> _Exercise prompt_:
Write out exactly the lines of the entries below from the one holding "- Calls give" to the one holding "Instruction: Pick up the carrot", inclusive, and leave out all other lines.

> _Information provided_:
^^^^^^^^

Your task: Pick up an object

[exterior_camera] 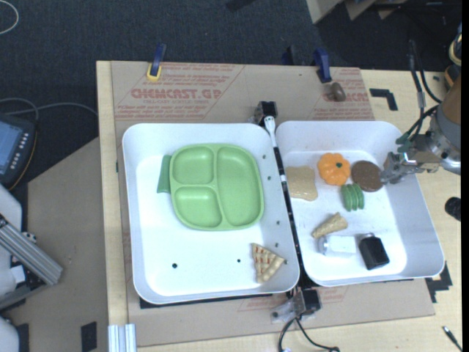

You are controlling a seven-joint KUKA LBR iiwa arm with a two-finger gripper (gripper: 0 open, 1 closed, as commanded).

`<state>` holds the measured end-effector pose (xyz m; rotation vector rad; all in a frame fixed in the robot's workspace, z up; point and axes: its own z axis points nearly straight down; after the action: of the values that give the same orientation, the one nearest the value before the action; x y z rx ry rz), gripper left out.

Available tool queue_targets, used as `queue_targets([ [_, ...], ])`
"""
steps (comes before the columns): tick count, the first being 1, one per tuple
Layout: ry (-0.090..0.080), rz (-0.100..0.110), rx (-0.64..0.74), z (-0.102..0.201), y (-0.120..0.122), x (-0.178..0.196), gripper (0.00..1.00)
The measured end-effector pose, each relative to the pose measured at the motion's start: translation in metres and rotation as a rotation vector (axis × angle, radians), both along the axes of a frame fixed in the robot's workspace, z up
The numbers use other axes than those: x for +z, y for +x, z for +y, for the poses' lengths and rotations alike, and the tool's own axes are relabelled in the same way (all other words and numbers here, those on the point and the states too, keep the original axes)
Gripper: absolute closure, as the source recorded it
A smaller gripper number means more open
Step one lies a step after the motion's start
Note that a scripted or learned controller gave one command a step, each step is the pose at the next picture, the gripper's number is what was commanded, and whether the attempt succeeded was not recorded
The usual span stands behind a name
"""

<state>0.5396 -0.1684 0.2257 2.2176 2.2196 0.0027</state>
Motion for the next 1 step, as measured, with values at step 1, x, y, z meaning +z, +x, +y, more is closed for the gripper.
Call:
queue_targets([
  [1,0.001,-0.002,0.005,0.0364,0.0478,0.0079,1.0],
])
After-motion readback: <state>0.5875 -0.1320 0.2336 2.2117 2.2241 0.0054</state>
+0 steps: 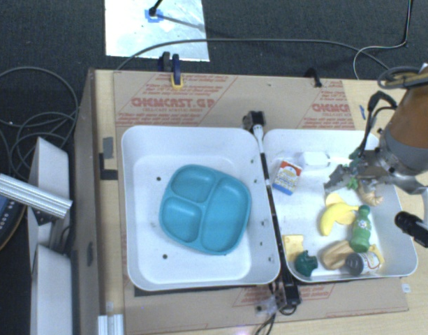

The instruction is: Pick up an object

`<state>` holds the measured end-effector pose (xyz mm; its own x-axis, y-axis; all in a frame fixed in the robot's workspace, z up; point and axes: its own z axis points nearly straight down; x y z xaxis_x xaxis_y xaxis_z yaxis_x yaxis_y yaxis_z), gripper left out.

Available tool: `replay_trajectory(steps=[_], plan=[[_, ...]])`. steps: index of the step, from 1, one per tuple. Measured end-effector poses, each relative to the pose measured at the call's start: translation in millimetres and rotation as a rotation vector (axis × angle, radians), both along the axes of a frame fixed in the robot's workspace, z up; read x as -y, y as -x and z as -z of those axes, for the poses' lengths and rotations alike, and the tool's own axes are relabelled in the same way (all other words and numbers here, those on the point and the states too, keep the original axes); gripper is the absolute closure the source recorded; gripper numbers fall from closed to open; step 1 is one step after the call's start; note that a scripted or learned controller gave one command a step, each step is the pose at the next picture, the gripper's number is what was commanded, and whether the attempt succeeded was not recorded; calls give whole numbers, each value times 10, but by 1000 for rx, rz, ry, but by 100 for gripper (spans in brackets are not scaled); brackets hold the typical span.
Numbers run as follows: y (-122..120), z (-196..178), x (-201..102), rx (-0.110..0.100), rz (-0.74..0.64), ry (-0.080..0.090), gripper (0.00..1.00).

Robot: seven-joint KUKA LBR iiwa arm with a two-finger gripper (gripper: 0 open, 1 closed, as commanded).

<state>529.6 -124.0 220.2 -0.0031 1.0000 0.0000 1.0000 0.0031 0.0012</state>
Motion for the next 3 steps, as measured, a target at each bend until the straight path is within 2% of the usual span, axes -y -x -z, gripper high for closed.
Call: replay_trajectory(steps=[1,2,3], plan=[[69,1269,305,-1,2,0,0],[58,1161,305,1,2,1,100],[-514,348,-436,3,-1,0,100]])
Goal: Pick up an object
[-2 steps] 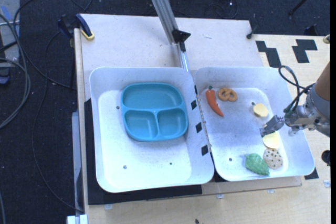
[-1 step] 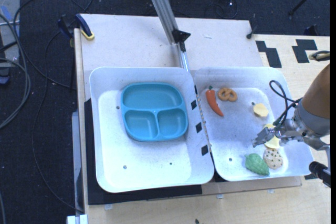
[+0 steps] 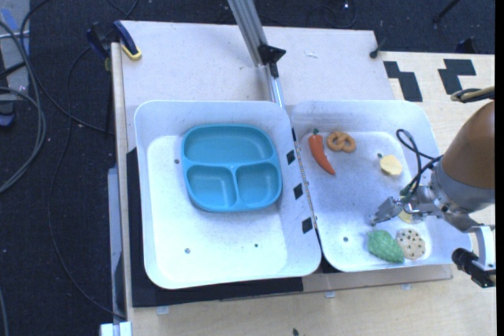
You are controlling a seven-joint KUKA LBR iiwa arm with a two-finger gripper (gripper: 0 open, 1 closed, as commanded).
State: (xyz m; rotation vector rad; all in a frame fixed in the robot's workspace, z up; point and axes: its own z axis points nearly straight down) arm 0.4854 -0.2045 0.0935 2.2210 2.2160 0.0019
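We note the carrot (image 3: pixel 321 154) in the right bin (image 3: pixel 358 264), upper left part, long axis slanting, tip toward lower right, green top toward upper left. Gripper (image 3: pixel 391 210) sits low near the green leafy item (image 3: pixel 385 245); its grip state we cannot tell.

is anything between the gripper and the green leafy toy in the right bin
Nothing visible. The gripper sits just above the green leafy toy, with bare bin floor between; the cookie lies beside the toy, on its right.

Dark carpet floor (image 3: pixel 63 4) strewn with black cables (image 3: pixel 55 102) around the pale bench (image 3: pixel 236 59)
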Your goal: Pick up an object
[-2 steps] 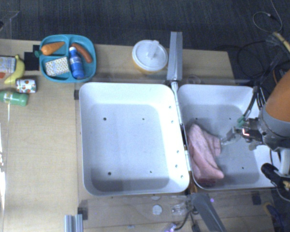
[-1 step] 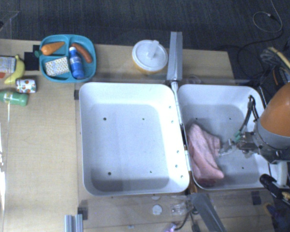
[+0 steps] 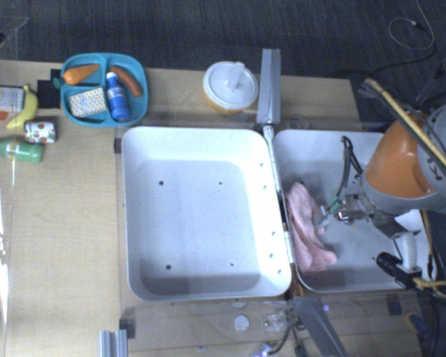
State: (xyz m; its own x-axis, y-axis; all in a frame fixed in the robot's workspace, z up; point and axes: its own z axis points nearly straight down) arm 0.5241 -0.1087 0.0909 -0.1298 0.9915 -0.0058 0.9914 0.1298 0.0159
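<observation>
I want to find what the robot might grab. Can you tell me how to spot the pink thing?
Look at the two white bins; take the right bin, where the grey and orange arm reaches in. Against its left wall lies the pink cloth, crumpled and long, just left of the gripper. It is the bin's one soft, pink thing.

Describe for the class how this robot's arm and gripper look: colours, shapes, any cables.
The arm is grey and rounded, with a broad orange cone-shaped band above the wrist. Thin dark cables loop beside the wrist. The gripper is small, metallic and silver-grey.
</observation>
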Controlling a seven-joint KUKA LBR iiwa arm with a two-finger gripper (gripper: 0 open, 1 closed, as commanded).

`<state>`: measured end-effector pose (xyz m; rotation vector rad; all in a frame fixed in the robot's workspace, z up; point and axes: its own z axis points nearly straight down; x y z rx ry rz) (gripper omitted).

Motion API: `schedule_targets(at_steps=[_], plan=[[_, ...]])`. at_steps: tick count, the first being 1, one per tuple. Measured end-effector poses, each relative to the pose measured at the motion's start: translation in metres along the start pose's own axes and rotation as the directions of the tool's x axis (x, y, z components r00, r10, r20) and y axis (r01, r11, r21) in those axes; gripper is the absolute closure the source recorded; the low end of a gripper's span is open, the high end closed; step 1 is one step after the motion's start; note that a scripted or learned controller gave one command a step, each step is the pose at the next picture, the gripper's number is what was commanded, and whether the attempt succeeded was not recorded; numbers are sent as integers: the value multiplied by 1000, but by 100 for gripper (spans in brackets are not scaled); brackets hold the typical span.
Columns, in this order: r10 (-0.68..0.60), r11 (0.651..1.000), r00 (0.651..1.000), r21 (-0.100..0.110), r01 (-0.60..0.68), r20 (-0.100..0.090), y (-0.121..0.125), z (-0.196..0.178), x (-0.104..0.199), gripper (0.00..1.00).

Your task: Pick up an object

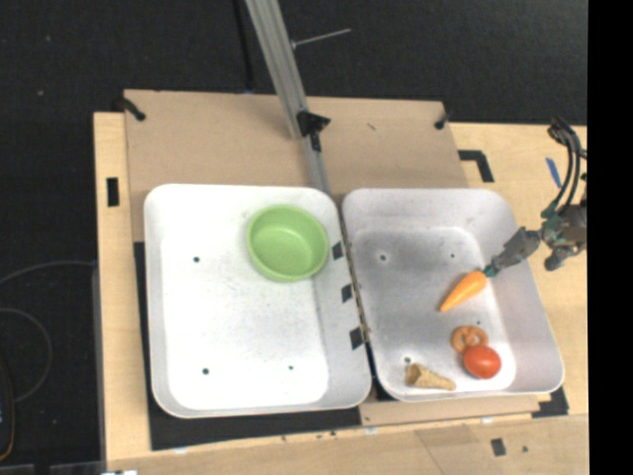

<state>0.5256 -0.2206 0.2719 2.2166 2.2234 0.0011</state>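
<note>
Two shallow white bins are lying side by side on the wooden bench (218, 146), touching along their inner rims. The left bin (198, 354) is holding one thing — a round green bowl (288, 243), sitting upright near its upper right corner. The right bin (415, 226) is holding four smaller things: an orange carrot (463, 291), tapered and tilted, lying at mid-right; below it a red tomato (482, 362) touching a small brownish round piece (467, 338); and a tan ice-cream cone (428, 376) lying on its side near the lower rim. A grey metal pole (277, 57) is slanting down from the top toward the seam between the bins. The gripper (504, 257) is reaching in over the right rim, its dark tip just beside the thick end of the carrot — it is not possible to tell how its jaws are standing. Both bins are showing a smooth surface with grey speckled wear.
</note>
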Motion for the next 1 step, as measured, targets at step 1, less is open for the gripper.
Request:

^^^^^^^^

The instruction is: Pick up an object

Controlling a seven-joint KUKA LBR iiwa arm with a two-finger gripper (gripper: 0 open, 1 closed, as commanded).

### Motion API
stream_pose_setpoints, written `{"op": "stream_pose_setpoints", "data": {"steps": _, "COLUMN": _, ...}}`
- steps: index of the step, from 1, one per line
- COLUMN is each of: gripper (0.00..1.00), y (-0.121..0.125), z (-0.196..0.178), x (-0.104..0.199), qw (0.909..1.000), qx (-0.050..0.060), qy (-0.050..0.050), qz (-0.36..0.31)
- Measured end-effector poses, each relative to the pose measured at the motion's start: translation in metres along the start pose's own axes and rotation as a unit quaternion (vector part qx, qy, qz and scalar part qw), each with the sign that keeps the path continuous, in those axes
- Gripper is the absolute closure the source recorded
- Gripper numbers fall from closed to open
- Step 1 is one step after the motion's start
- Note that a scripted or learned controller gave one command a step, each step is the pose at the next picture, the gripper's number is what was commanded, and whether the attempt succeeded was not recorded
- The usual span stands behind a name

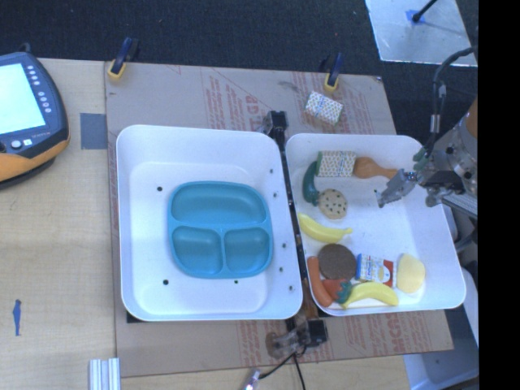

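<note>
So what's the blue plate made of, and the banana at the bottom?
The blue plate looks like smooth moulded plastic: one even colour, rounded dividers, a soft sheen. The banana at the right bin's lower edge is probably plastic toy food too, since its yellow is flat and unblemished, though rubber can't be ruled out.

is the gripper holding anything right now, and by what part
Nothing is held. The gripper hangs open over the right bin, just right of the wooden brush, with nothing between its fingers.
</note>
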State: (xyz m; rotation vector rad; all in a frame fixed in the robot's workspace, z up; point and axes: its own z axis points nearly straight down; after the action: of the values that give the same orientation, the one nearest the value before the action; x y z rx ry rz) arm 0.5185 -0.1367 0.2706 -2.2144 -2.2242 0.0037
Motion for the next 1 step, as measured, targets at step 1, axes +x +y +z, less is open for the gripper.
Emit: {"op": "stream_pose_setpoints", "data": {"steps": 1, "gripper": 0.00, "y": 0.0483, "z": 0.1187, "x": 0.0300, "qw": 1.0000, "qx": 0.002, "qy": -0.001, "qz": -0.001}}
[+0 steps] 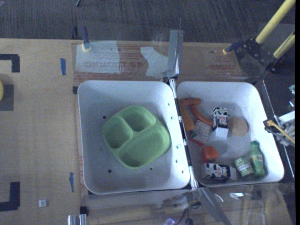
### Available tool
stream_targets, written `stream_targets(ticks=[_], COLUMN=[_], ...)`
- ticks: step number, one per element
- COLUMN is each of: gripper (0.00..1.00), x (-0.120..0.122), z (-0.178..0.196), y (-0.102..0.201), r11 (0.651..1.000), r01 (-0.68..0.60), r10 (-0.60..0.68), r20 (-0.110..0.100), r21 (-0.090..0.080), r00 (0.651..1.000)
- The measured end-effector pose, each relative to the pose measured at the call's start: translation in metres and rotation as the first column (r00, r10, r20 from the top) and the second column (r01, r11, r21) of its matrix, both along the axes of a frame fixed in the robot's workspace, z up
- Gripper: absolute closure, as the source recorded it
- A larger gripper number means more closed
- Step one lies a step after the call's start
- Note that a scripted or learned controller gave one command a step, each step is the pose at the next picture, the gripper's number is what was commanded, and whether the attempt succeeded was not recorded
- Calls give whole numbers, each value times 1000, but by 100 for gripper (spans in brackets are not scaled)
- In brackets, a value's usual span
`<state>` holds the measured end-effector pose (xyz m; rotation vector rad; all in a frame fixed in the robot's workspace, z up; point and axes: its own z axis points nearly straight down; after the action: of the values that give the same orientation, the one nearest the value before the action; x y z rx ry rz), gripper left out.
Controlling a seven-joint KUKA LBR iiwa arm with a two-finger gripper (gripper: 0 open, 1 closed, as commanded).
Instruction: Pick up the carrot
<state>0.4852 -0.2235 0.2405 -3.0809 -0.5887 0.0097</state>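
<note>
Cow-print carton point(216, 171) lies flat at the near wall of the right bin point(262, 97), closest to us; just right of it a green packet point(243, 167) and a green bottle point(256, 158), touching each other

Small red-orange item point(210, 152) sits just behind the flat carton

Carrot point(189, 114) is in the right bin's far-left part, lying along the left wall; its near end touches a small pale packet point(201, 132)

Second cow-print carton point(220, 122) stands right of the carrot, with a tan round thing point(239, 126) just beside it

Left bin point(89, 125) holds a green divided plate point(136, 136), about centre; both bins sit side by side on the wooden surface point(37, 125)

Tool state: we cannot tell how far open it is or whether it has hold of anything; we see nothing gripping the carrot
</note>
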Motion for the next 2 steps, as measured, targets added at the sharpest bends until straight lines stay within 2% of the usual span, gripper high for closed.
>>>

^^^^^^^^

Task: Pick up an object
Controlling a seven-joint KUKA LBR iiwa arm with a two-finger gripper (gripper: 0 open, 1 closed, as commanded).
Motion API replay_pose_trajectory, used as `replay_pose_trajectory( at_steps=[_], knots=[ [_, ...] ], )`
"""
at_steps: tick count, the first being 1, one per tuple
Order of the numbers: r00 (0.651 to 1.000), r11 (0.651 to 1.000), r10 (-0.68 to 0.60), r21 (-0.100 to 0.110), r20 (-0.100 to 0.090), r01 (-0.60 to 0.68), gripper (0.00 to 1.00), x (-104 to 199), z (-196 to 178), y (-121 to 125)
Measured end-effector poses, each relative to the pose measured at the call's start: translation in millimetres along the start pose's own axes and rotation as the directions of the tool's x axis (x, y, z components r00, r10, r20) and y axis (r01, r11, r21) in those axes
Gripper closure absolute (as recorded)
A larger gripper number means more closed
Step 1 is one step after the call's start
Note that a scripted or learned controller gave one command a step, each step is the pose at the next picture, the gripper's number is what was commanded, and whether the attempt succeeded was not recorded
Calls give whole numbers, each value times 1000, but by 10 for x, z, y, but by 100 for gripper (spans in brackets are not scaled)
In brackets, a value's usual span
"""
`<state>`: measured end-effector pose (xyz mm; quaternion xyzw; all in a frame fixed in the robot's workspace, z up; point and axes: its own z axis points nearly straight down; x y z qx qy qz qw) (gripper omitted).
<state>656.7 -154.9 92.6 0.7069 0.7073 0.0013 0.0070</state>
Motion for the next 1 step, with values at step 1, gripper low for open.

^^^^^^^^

> _Answer_:
- Calls give whole numbers, each value times 1000, but by 100 for gripper (spans in brackets are not scaled)
- In brackets, a value's usual span
`<state>` holds the measured end-effector pose (xyz m; rotation vector rad; all in a frame fixed in the robot's workspace, z up; point and axes: its own z axis points nearly straight down; after the action: of the values that give the same orientation, the one nearest the value before the action; x y z rx ry rz), gripper left out.
Controlling a seven-joint KUKA LBR iiwa arm with a two-finger gripper (gripper: 0 open, 1 closed, as commanded).
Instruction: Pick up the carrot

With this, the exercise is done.